## GIVEN MATERIAL
-----
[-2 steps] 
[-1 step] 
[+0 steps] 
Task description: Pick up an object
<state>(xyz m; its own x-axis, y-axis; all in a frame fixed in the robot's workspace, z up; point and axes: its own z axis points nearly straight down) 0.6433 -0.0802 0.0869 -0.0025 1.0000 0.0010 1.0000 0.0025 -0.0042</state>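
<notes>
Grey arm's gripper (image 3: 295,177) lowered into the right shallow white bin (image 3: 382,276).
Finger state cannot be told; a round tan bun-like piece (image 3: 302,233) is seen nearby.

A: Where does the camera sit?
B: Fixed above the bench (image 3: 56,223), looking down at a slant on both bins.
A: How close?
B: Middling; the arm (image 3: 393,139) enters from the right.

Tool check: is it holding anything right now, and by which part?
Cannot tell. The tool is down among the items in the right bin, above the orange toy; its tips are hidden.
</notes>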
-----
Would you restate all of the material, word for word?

## WRITTEN RESPONSE
[-2 steps] 
[-1 step] 
[+0 steps] 
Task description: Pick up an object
<state>(xyz m; its own x-axis, y-axis; all in a frame fixed in the robot's workspace, z up; point and axes: its own z axis points nearly straight down) 0.6433 -0.0802 0.0869 -0.0025 1.0000 0.0010 1.0000 0.0025 -0.0042</state>
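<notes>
Grey arm's gripper (image 3: 295,177) lowered into the right shallow white bin (image 3: 382,276).
Finger state cannot be told; a round tan bun-like piece (image 3: 302,233) is seen nearby.

A: Where does the camera sit?
B: Fixed above the bench (image 3: 56,223), looking down at a slant on both bins.
A: How close?
B: Middling; the arm (image 3: 393,139) enters from the right.

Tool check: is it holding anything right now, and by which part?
Cannot tell. The tool is down among the items in the right bin, above the orange toy; its tips are hidden.
</notes>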

No more work is needed for this exercise.